Conference room six wasn't anything special. It was a windowless, gray room with a long oak table and several empty chairs. A large screen display took up the wall perpendicular to the door, controlled bu a glassy panel of buttons on a remote that sat centered on the table.
But Codéza didn't need a remote.
He went right to work: mentally flicking through the menus and credential pins before he had sat down.

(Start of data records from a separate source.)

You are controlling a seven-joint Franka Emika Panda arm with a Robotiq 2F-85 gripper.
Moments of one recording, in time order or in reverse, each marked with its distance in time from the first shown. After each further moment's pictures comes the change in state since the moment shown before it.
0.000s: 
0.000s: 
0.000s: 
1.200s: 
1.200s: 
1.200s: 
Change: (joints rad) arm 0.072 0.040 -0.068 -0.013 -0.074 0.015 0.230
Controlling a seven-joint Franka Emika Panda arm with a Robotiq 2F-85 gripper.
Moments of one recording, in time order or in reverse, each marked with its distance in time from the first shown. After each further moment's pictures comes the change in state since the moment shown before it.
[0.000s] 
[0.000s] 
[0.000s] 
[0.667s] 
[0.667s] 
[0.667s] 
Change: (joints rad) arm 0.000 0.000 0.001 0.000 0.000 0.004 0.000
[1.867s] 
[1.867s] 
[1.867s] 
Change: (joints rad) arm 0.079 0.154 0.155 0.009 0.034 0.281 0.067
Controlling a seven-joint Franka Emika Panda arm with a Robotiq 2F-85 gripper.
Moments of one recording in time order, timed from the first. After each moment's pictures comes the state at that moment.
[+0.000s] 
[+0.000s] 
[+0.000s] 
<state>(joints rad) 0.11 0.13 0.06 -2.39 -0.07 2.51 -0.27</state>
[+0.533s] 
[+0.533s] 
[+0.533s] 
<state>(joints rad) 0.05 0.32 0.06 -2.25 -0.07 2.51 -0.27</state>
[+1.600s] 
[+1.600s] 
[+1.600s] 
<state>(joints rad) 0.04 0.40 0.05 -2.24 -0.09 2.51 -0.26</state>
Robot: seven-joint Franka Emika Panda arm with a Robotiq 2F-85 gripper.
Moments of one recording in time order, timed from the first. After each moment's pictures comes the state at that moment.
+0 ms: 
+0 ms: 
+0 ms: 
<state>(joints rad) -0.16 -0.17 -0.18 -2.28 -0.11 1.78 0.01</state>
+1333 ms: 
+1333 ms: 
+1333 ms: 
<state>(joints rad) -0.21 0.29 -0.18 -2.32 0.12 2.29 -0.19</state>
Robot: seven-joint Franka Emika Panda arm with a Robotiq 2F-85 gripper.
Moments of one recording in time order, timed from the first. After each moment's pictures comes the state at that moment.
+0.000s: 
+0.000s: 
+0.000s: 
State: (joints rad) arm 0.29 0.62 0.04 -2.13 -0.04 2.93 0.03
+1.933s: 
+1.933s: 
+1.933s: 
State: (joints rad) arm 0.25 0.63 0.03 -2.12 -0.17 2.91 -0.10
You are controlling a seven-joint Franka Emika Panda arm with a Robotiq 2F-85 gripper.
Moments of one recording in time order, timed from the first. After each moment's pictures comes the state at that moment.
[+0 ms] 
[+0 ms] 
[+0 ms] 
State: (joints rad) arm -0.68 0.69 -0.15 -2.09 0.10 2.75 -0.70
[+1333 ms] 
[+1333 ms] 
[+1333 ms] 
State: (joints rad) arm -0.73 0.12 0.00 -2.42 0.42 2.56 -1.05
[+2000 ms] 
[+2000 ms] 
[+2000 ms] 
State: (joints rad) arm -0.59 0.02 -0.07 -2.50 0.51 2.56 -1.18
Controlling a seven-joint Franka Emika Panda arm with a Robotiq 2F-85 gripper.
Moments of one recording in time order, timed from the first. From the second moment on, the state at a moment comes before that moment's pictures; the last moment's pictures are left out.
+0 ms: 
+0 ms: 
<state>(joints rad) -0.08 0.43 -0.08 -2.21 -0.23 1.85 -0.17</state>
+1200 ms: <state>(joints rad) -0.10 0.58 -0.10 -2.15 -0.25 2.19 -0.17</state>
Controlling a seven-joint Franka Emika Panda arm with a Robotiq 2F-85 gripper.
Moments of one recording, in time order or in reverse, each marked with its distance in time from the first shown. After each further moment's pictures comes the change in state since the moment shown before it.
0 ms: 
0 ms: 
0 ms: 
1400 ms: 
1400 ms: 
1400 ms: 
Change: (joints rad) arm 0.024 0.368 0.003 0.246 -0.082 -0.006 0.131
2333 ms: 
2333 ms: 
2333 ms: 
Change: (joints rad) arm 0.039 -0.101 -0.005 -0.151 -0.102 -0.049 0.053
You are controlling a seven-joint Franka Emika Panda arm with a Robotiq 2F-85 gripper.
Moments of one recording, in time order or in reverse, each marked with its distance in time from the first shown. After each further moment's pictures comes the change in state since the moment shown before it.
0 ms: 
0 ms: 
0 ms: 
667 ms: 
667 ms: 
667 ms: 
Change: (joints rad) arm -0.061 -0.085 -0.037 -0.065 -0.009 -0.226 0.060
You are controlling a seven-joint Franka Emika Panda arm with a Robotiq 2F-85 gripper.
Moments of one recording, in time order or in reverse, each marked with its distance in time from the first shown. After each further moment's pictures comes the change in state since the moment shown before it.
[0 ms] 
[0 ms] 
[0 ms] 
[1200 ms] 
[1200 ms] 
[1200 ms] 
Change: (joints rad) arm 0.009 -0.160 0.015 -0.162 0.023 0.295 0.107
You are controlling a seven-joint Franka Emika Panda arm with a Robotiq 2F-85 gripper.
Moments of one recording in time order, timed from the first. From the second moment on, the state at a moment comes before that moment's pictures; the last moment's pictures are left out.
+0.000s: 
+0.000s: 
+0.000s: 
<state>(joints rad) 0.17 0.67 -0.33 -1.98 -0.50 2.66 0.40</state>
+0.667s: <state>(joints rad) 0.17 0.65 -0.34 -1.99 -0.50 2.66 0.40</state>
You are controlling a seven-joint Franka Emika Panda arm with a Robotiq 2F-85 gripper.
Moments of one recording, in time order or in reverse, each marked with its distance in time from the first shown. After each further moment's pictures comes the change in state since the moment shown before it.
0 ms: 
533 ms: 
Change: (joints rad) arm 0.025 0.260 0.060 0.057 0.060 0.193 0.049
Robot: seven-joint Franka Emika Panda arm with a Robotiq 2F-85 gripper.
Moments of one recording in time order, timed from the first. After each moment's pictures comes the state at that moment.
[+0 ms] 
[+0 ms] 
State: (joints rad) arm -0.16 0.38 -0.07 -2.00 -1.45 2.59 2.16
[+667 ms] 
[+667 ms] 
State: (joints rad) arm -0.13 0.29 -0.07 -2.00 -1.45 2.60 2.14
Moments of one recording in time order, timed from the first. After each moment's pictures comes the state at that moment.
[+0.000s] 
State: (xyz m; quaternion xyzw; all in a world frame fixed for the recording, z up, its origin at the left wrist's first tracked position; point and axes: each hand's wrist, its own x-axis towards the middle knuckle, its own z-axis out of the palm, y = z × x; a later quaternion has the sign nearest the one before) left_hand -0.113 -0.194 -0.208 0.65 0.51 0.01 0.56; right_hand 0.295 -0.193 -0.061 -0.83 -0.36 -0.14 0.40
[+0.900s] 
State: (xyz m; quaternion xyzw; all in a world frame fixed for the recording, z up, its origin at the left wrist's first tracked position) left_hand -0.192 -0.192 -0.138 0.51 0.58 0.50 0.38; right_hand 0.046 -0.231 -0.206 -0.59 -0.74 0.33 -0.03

Once he had chosen a seat - right up next to the large screen - he willed the message to play.
The screen turned black.
"You should have arrived back in Boston base by fifteen past twenty, local time," came a digitally scrambled, deep voice.
Codéza immediately sat upright and attentive.
It was one of the owners of Indigo Corporation. Each one had a different voice-scrambling sequence, a different vocal disguise, but Codéza was familiar with this particular one.
This type of message always hard-deleted themselves from the servers after playing. Codéza had once used Ruck to take a recording of this owner's voice. He had only been partially successful at decrypting the audio. It belonged to a man with a strange, almost musical British accent... or was it a post Australian? Codéza never particularly understood how accents in English worked.
"Accounting for your usual routine, you should be hearing his message just past oh-nine-hundred." The voice, as always, was right. "I know this new assignment is rather short-notice, but your team is needed for a domestic situation. It will not show up on Indigo's records."
Sounded interesting enough to him. But a job not showing up on any record had sparked his interested more than usual.
"An Indigo informant confirmed that Roanoke Company was holding an extraterrestrial specimen for the United States Government. This specimen escaped from their custody. Your team is to apprehend this specimen and bring it back to base. Alive."
Codéza sat back in his chair. He had dealt with similar jobs before, minus the alien part. At least he had an answer for why the assignment wouldn't be on record.
"Be advised: this specimen is highly dangerous. Using the CRDNA it's estimated Chimera Level Eight. I suspect you'll easily be able to bypass Roanoke Company's systems yourself for more details."